Medicaid is needs based, so mom needs to qualify both financially & medically for skilled nursing services, which is usually done in a NH. Some states have waivers for community based care - which can be in their home or in other "community" setting which can mean assisted living facility. Not all states do this, so you need to ask and find out what your state does. My mom is in TX in a NH and on Medicaid - for TX waivers are few and far between with waiting lists.

But back to Medicaid, why doesn't she qualify? Is it that she is viewed as having just too much $$ or that she doesn't medically meet the standards for needing skilled nursing. There are things you can do to make this happen - & none of this is easy but at 85 mom could be around another decade and you want her to have the best level of care and services which likely isn't going to be able to be done by you no matter how good your intentions.

The financials are what most folks focus on. But remember that they also need to medically qualify for skilled care for Medicaid. About 60% of NH residents qualify for Medicaid for their stay. Most NH admissions come from a hospital discharge as they get discharge to the NH for "rehab" then stay after rehab (which Medicare pays for 100% of the first 3 weeks). This 3 weeks in rehab creates a nice fat medical file which Medicaid can use to qualify them. But if they are still @ home it can be tricky...
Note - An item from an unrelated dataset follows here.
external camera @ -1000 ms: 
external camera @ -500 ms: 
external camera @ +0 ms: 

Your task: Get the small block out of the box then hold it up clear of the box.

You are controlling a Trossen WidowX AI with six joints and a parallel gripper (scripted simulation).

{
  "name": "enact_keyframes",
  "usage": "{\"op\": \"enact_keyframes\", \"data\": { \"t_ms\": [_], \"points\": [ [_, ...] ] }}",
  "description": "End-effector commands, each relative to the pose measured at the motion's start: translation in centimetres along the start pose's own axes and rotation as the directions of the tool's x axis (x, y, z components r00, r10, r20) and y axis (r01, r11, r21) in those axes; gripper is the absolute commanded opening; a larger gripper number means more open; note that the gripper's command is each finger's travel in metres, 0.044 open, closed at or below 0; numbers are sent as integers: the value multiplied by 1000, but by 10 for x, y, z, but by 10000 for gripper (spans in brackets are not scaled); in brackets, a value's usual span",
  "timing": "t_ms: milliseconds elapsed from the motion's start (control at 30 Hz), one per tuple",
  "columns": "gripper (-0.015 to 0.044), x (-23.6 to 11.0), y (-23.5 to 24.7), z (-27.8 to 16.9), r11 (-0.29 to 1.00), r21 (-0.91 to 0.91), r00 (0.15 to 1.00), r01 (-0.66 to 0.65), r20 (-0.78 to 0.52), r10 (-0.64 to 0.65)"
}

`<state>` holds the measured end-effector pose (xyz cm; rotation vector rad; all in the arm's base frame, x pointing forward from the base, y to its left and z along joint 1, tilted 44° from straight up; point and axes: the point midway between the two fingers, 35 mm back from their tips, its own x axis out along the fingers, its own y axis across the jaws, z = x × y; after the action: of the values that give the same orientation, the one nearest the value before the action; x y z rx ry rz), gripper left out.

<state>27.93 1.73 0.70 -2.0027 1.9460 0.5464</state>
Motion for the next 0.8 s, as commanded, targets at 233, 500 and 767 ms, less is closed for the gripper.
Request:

ISSUES IF MOVING FROM HOME TO a NH: If they are living at home or in IL, and need to move to a NH, you will need to work with their MD to get the criteria in their medical history to show they need skilled nursing care. Just because they are old, or have dementia or incontinent, etc. is not enough. My mom went from IL to NH and bypassed going to AL. She was able to do this as she had a critical weight loss (more than 10% in 30 days), critical H & H and some other conditions. Sometimes the MD will need to change their meds – like go from Exelon pill to Exelon patch (more “skill” to apply); or change a med to one that needs to be compounded daily which you can’t do at home. Each state has it’s own criteria for admission under Medicaid. They will be evaluated at the NH and often are denied because they don’t have enough “critical” conditions because there is no history when living @ home. You will have to work with NH and your parents MD’s to get whatever done to establish the need for NH if they are coming from being at home or IL. There is a whole medical appeals process in each state for this and separate from the financial appeals. For those still living at home without a huge disease history, becoming a patient of the MD who is the medical director of the NH is good as they will know how to create & write up the health history chart so that it passes Medicaid medical review. Now this NH may not be your first choice but you can always move them once they get in an qualify for Medicaid.